# Shenmue 3 "can be a reality"



## XXLANCEXX (Sep 30, 2010)

QUOTE said:
			
		

> Probably one of the biggest franchises from Sega that you either liked it or loved it, Shenmue 3 can be a reality. Fans (in North America) have been craving for a 3rd installment ever since the sequel was released back on the Xbox in 2002. Many fans around the world who experienced the ‘epicness’ of the second installment wanted a final game to know the ending of Ryo’s story. In a recent report from Famitsu magazine, it may be happening. Famitsu had a interview with Sega and brought up the question of there ever being a Shenmue 3. Sega said they ‘loved to do it’ but have worries of poor sales, not enough funding to manufacture the game. Sega mentioned that Shenmue is one of the most beloved fanboy game franchises they have and love to release the 3rd installment if they can. It’s still talked about in their company of ever making the game but problems of sales still arise on top of their heads. Well let’s face it, they’re right. Sega has been doing piss poor sales of their Sega franchises for example, Sonic. You name me the last Sonic game that did well in sales. Now only if Sony or Microsoft can buy out the Shenmue franchise from Sega, we can see Shenmue 3 a reality. But time will tell with Sega. They want to do Shenmue 3, we just don’t know if it is in the makings or not.



Source: http://thegamerzzone.com/2010/03/02/sega-a...firmed-finally/


----------



## Kwartel (Sep 30, 2010)

So what they is: Buy our shit, so we can make this treasure.


----------



## FlameTakuya (Sep 30, 2010)

So... Is it actually Confirmed or is this a maybe? :/


----------



## dinofan01 (Sep 30, 2010)

this isnt a confirmation. very misleading title. devs always say they wanna make certain games. doesnt mean itll happen.


----------



## DiscostewSM (Sep 30, 2010)

Wasn't there something with Sqeenix some time back about Chrono Trigger, and claiming that they have no reason to develop a new one because CTDS didn't sell well, even though it was a port of a port with nothing really special about it?


----------



## hova1 (Sep 30, 2010)

QUOTE said:
			
		

> Fans (in North America) have been craving for a 3rd installment ever since the sequel was released back on the Xbox in 2002.


i lol'd.

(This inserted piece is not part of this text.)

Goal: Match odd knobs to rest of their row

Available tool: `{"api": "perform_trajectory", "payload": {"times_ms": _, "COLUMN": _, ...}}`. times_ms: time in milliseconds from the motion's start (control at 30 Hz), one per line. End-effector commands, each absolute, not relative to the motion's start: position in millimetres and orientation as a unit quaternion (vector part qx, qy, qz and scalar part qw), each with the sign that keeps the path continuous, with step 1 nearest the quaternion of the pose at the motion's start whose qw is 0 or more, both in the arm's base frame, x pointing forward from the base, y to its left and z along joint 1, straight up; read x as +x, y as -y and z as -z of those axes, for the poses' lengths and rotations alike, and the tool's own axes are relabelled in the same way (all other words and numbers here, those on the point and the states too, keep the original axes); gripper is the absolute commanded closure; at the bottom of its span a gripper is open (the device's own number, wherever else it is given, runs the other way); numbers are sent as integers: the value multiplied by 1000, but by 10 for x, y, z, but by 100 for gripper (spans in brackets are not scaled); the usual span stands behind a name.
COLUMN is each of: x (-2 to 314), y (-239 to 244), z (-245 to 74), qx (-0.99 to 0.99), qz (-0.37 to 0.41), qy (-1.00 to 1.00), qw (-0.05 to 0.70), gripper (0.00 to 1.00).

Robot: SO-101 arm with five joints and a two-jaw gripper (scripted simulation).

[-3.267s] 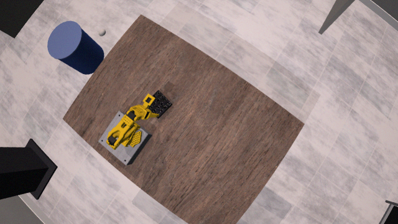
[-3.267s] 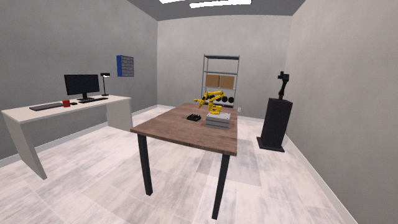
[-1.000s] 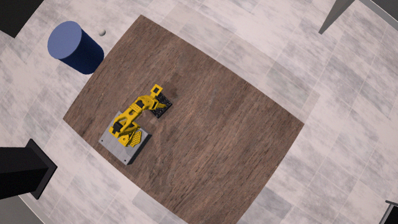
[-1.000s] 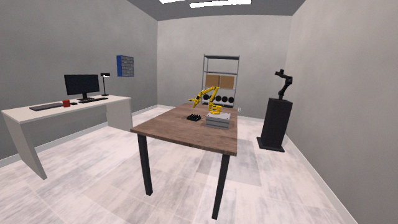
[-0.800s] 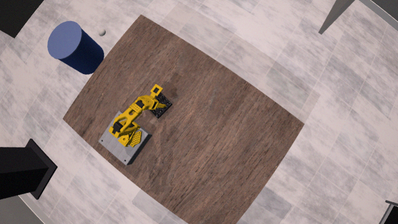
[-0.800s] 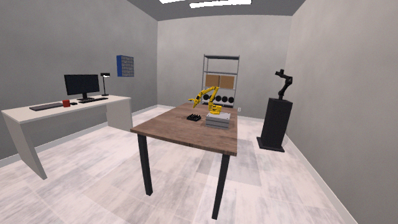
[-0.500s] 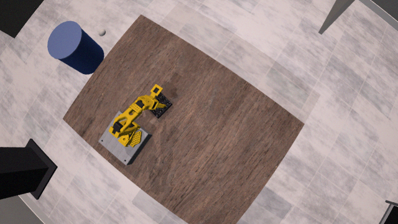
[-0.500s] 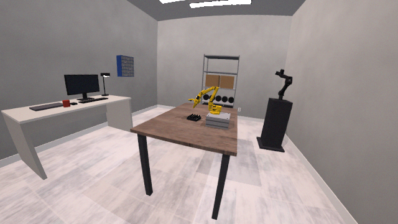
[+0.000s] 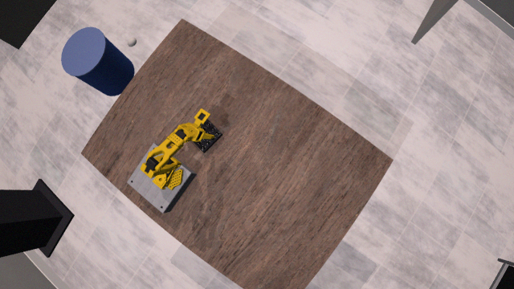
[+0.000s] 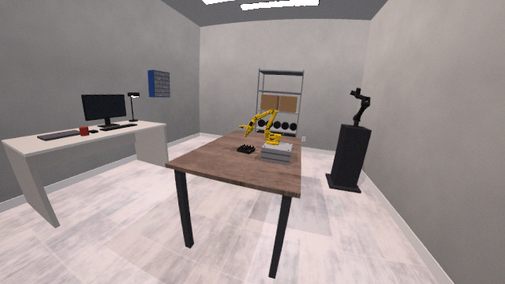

Did the Dreamcast fail so hard that people don't even remember it anymore?


----------



## DS1 (Sep 30, 2010)

hova1 said:
			
		

> QUOTE said:
> 
> 
> 
> ...



They never released the second one on Dreamcast in America, so a lot of people don't even know it was a Dreamcast game. As I recall, the Euro version was just the JP version with subtitles.

edit: These games were lame, the Yakuza series is the same thing, only a million times more awesome.


----------



## Master Mo (Sep 30, 2010)

XXLANCEXX said:
			
		

> Well let’s face it, they’re right. Sega has been doing piss poor sales of their Sega franchises for example, Sonic. You name me the last Sonic game that did well in sales.
> 
> -Sonic Rush: 2.96 million units
> -Sonic and the Secret Rings: 2.28 million units
> ...








Honestly Pal, you shouldn`t get my hopes up over an article, that is like 7 month old and is referring to an interview Simon Jeffrey did 2 years ago...


----------



## prowler (Sep 30, 2010)

>March 2, 2010


----------



## Hadrian (Sep 30, 2010)

Please don't post bullshit news from several months ago.

Thanks.


----------